Look hard at the flavor profile of the hops and use ones with fruit flavors late in the boil that may be lower in alpha acid. I like Chinock, Citra, Cascade, Simcoe. Be extra careful not over using high alpha acid hops like centennial and Columbus which are great for the classic IPA bittering.
Do not overkill the initial hop bittering levels and you should be able to draw out the citrus profile.

Good Luck
 
I have 4 different liquid yeasts available to use. I have dry yeast but that's not an option for me as I don't like the flavor. I have:

White labs Kolch
Wyeast Scottish ale
Wyeast British ale 1098
Wyeast London ale 1028

Any suggestions?
 
IPAs don't emphasize yeast character, so I'd skip the kolsch. The Scottish ale sure is clean - if you can get good attenuation out of it, I might go with that.
 
IPAs don't emphasize yeast character, so I'd skip the kolsch. The Scottish ale sure is clean - if you can get good attenuation out of it, I might go with that.

I'm not sure what you mean by good attenuation.
 
A lot depends on the style IPA you want. A lot of American IPAs will use a neutral flavor American yeast which convert a high percentage of available sugars into alcohol which is the attenuation level. These yeast strains often are less critical to go to liquid over dry yeast.

The American style lets the hops and simple malts dominate the flavor. You can go high citrus or high bitter based on hop selection, water chemistry, etc
You can brew with a British or European yeast to augment yeast flavor some or improve malt flavor but be careful to not overkill the malt and esters too much. A lower attenuation will bring out the sweetness more and malt flavor.
 
+1 on adding a touch of honey malt to steep, I'm a huge fan

I actually just got my own pilsner lme IPA fermenting with Citra, Simcoe, and Sorachi. But I bittered with Columbus and Northern Brewer. Smells fantastic in my closet.
 
The recipe that I ended up doing was:

Wyeast Scottish Ale

20 minute steep 1/2 lb carapils & 1/2 lb honey malt

9 pounds Pilsen Light LME
1/2 pound corn sugar

1.5 oz nugget 60 min
Whirfloc 15 min
1 oz mosaic 10 min
1 oz cascade 10 min
1 oz cascade flame out

2 oz cascade dry hop for 5 days after 2.5 weeks in primary

Do you think this will turn out good?
 
The recipe that I ended up doing was:

Wyeast Scottish Ale

20 minute steep 1/2 lb carapils & 1/2 lb honey malt

9 pounds Pilsen Light LME
1/2 pound corn sugar

1.5 oz nugget 60 min
Whirfloc 15 min
1 oz mosaic 10 min
1 oz cascade 10 min
1 oz cascade flame out

2 oz cascade dry hop for 5 days after 2.5 weeks in primary

Do you think this will turn out good?

I'm sure it'll be tasty, although that's an interesting choice for the yeast. I'm curious what your attenuation will end up being and where the gravity will finish out.
 
OG was around 1.062. Possibly because I couldn't get all of the malt out of the bags. Maybe I added too much water or just didn't read the hydrometer correctly.

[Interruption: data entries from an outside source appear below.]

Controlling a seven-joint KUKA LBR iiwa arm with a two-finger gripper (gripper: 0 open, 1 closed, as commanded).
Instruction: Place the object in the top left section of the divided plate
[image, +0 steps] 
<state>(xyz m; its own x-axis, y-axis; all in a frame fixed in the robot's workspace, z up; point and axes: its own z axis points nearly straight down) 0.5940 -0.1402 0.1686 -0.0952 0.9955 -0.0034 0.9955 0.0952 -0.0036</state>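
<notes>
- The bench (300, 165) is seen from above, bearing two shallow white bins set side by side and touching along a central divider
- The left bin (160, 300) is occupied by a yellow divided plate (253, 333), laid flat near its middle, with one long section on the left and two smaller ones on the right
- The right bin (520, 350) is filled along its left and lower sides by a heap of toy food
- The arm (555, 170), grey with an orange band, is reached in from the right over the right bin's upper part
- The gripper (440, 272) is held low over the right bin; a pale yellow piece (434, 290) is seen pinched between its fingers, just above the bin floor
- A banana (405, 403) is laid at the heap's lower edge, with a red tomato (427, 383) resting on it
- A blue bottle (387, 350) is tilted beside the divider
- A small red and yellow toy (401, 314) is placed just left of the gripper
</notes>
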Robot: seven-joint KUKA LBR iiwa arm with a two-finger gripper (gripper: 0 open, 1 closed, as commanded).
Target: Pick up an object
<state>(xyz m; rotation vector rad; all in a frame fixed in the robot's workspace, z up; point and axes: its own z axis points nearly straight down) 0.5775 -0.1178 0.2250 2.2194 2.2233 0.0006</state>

I used that yeast because it was what I had in a jar. Supposed to be pretty clean. I will post the FG in a week or so.
 
Well this IPA turned out wonderful!

Ended with an FG of 1.014.

Kegged it not quite a week ago and it was nice and carbed up this weekend.

I must say that this is one of the best IPAs that I've had. Very grapefruity...not too bitter. The hops really shine through.

Did a dry hop in the keg using a fine mesh hop bag for 5 days with 2 oz of cascade.